Sementara itu, sebagai pengguna anggaran atau pengguna barang, Kepala Otorita IKN menyusun rencana kerja dan anggaran dengan memperhatikan Rencana Induk Ibu Kota Nusantara.
Yasonna melanjutkan, revisi UU IKN juga berisi perubahan mengenai pendanaan dan pengelolaan barang milik negara. Menurutnya, UU IKN akan ditunjang pula oleh peraturan khusus yang mengatur soal pembiayaan, penanaman modal atau investasi serta jaminan kelangsungan pembangunan IKN. “Pengaturan itu juga terkait pengolahan kekayaan IKN,” jelas Yasonna.

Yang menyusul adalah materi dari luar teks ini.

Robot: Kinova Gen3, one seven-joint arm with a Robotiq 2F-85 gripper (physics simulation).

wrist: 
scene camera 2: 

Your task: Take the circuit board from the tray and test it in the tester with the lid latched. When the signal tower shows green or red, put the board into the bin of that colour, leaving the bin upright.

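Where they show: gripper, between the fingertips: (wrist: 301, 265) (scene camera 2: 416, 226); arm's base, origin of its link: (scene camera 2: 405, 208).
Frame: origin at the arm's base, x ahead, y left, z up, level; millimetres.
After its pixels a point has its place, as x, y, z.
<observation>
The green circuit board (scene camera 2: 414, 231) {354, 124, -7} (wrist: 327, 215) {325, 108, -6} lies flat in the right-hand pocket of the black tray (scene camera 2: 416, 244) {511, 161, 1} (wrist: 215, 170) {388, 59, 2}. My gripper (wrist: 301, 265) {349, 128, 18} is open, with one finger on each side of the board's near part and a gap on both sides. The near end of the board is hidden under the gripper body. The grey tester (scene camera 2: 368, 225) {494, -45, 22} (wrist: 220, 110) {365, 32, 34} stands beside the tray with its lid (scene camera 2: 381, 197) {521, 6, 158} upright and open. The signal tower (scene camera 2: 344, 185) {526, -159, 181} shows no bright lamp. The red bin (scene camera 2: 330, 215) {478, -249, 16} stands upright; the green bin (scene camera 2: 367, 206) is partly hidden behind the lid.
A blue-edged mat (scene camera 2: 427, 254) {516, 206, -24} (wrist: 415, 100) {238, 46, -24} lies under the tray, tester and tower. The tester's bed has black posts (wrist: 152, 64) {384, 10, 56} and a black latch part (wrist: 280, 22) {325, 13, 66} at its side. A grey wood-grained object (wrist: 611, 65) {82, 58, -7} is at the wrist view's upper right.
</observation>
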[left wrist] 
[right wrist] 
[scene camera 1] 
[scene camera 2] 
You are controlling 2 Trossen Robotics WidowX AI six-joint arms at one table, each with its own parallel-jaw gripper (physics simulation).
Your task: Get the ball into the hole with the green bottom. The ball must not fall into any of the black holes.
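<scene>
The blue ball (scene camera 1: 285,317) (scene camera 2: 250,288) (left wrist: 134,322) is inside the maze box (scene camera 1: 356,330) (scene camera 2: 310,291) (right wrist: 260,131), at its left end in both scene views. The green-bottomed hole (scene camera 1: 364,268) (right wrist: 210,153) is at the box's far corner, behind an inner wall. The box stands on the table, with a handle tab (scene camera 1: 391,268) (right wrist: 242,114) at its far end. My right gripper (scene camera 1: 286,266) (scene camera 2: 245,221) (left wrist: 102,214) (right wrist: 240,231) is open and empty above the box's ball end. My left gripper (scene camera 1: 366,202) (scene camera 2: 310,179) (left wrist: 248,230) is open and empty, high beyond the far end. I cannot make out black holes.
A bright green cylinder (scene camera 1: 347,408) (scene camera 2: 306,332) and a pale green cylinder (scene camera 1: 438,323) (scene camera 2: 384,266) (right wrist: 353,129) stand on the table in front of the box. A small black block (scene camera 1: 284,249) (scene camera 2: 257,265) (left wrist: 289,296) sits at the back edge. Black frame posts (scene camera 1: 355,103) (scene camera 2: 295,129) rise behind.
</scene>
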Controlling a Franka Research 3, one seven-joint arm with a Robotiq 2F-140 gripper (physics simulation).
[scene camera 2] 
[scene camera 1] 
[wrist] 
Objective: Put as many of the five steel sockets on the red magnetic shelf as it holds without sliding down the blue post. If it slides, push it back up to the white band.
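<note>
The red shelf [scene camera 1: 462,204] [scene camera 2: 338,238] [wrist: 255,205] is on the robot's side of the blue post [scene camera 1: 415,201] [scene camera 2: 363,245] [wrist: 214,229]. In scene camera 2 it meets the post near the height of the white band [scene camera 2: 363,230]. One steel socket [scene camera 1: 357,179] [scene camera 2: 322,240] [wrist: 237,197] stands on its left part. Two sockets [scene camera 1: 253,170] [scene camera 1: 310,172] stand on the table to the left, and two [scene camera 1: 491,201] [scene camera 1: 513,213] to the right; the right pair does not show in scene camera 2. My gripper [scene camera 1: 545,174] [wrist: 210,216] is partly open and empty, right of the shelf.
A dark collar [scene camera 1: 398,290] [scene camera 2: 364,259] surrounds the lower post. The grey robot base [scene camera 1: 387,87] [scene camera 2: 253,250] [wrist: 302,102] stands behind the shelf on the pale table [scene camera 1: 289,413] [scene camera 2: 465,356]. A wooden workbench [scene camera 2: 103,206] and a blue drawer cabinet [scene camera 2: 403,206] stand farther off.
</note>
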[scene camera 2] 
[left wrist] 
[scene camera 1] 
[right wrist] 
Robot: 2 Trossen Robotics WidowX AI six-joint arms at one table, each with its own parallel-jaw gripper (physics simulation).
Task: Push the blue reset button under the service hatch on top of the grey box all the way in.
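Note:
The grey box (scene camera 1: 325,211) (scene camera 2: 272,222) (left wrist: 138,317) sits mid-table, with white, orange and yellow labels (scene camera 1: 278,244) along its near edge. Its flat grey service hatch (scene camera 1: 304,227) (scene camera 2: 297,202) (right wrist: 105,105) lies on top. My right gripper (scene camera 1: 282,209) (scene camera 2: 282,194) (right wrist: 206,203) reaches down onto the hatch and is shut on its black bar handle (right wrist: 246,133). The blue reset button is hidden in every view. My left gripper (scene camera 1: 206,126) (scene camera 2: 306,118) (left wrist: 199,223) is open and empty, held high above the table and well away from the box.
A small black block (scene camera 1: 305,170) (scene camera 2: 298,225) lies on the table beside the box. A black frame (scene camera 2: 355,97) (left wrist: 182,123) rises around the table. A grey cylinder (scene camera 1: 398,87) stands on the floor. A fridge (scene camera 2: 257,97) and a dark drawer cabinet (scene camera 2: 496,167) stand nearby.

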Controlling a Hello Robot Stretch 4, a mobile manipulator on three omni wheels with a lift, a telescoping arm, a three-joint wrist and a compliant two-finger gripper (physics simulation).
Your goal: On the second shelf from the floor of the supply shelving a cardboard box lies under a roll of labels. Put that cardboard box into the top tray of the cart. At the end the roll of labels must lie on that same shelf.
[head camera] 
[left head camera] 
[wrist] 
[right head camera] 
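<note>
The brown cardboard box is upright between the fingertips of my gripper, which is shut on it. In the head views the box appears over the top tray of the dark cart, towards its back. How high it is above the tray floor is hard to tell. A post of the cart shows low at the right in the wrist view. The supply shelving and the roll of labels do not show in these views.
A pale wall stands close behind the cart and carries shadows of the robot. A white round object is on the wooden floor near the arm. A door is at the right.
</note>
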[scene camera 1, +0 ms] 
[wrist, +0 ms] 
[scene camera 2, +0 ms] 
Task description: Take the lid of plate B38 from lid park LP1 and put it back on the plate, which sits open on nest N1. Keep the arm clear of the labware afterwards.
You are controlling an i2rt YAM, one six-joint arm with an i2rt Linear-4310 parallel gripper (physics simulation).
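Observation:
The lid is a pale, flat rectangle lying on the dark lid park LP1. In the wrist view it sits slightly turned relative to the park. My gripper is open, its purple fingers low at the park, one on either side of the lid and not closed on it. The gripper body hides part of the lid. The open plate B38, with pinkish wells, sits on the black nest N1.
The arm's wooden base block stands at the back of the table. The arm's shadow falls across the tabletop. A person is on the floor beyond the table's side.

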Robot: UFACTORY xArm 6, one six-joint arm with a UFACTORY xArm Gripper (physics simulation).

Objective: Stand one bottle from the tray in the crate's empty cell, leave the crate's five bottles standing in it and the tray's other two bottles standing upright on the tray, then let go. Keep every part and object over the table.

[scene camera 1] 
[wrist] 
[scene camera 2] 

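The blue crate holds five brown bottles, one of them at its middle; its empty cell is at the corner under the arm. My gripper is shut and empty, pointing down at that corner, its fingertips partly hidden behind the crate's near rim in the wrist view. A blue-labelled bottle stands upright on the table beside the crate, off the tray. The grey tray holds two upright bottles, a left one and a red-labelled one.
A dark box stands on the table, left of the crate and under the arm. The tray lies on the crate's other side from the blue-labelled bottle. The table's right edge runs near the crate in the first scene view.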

Ketua Baleg DPR Supratman Andi Agtas selaku pimpinan rapat menjaring sikap dari 9 fraksi di DPR mengenai usulan itu. Dia mengatakan ada 6 fraksi menerima revisi UU IKN masuk Prolegnas Prioritas 2023, yaitu Fraksi PDI Perjuangan, Golkar, Gerindra, PKB, PAN, dan PPP. Dia melanjutkan, Partai Demokrat dan PKS menolak revisi UU IKN yang diusulkan pemerintah. Sementara itu, Fraksi NasDem belum mengambil keputusan atau abstain. “Yang menerima adalah parpol pendukung pemerintah, semuanya. Yang menolak adalah PKS dan Demokrat,” kata Supratman.
Lalu ada suara muncul dari mikrofon. Suara yang menginterupsi Supratman itu adalah suara anggota DPR RI Fraksi NasDem Taufik Basari, yang menyampaikan bahwa NasDem bersikap abstain. “Pimpinan, NasDem abstain tadi, untuk usulan pemerintah tadi,” kata suara tersebut.
Setelah itu, Supratman membacakan kesimpulan rapat, ada sebanyak 41 RUU masuk Prolegnas Prioritas 2023. “Untuk menyepakati, prolegnas RUU perubahan prioritas 2023 sebanyak 32 RUU, prolegnas RUU prioritas tahun 2023 sebanyak 41 RUU, prolegnas RUU perubahan keempat RUU tahun 2020-2024 sebanyak 259 RUU,” ujar Supratman.